Penyelundupan Sabu di Aceh Timur Digagalkan
Di Aceh Timur, Bareskrim juga berhasil menggagalkan peredaran 18 bungkus sabu yang diselundupkan melalui jalur laut. Petugas sempat terlibat aksi kejar-kejaran dengan para pengedar sebelum berhasil mengamankan barang bukti.
Transaksi 18 bungkus sabu terjadi pada Senin, 28 April 2025 pukul 23.20 WIB di Langsa. Tersangka berinisial S berusaha melarikan diri dan membuang 10 bungkus sabu saat dikejar polisi. Namun, ia akhirnya berhasil ditangkap di Jalan Medan-Banda Aceh, Kabupaten Aceh Timur.
Berat bruto barang bukti yang diamankan mencapai 19,36 kilogram, sementara berat netto 18,54 kilogram. Polisi terus melakukan pengembangan untuk mengungkap jaringan narkoba yang terlibat.
Aksi Kejar-kejaran dengan Para Pengedar di Aceh
Pengungkapan kasus di Aceh Timur diwarnai dengan aksi kejar-kejaran antara petugas dan para pengedar narkoba. Setelah berhasil mengidentifikasi lokasi penyelundupan, petugas langsung melakukan pengejaran terhadap para tersangka yang mencoba kabur.
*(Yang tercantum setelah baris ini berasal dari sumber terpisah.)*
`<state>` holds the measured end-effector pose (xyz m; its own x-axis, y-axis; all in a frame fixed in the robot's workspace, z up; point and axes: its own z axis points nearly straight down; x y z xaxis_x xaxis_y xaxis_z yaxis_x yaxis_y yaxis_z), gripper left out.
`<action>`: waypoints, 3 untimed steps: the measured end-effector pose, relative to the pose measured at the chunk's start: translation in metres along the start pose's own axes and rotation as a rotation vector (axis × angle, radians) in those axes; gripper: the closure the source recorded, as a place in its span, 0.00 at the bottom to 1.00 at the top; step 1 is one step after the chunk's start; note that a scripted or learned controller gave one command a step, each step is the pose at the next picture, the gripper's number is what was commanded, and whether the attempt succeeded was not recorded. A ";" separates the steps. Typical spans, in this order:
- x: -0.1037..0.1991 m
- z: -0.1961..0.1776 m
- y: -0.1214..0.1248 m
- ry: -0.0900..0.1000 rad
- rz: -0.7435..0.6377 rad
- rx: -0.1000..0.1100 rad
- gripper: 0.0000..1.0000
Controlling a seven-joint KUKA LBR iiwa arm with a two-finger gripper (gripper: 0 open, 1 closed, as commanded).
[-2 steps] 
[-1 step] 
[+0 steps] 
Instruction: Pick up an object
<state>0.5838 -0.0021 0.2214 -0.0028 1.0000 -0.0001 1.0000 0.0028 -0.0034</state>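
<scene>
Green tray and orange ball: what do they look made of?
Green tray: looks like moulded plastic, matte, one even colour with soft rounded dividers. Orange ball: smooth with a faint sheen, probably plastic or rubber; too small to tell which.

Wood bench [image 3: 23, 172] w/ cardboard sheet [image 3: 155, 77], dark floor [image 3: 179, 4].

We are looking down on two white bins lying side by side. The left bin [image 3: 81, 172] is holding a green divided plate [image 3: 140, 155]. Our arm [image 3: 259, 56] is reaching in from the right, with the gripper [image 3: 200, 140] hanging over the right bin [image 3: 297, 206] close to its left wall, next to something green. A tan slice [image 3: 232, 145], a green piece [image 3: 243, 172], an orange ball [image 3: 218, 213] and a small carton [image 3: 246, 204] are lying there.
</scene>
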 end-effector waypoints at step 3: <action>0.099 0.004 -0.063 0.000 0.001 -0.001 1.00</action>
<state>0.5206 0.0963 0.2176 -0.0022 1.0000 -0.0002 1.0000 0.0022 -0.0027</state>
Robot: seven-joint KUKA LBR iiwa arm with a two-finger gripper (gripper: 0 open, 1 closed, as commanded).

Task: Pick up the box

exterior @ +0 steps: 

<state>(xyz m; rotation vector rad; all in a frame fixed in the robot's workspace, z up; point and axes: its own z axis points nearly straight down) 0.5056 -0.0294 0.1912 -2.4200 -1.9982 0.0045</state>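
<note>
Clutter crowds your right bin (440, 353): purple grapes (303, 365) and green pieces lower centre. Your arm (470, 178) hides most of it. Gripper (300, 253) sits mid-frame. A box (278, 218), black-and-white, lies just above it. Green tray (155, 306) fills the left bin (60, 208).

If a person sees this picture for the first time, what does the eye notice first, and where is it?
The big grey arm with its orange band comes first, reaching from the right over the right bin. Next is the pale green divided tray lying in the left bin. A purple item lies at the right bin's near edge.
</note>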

Tim gabungan dari Satgas NIC Bareskrim Polri, Polda Aceh, Polres Langsa, dan Bea Cukai terlibat dalam pengejaran tersebut. Selama pengejaran, tersangka membuang 10 bungkus sabu sebagai upaya untuk menghilangkan barang bukti.
Keberhasilan pengungkapan kedua kasus ini menunjukkan sinergi yang baik antar instansi penegak hukum dalam memberantas narkoba. Kerja sama yang solid sangat penting untuk menghadapi jaringan narkoba yang semakin terorganisir dan kompleks.
Operasi-operasi ini membuktikan komitmen Polri dalam memberantas peredaran narkoba di Indonesia. Meskipun menghadapi berbagai tantangan dan modus operandi yang semakin canggih, Polri tetap konsisten dalam melakukan upaya pencegahan dan penindakan. Keberhasilan ini diharapkan dapat memberikan efek jera bagi para pelaku dan memberikan rasa aman bagi masyarakat. Pengembangan kasus terus dilakukan untuk mengungkap jaringan yang lebih besar dan menyeluruh. Semoga keberhasilan ini menjadi langkah awal dalam upaya memberantas peredaran narkoba secara menyeluruh di Indonesia.